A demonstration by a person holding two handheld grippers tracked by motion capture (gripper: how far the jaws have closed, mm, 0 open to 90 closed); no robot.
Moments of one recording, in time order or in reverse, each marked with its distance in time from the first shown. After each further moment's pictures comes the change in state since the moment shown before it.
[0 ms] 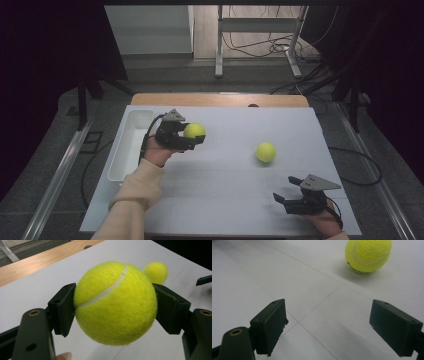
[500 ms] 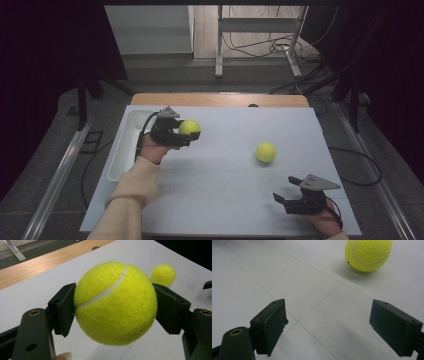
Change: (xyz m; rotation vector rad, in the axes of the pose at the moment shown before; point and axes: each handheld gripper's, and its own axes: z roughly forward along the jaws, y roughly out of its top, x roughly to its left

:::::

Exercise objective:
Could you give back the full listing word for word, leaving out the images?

Response box:
A demonstration by a person holding two handheld grippers tracked by motion capture (gripper: how far the jaws have closed, mm, 0 open to 90 closed); no robot.
Moments of one recording, in time order or in reverse, each marked with its distance in time from the first shown. After each further moment's pictures comes the change in state since the moment shown before it.
[0 ms] 
[500 ms] 
Change: (xyz m; rotation vector rad, in the axes of the pose at the moment shown before; point and axes: each handheld gripper's, and its own axes: z roughly forward along the jaws, y roughly out of its top, x roughly to its left

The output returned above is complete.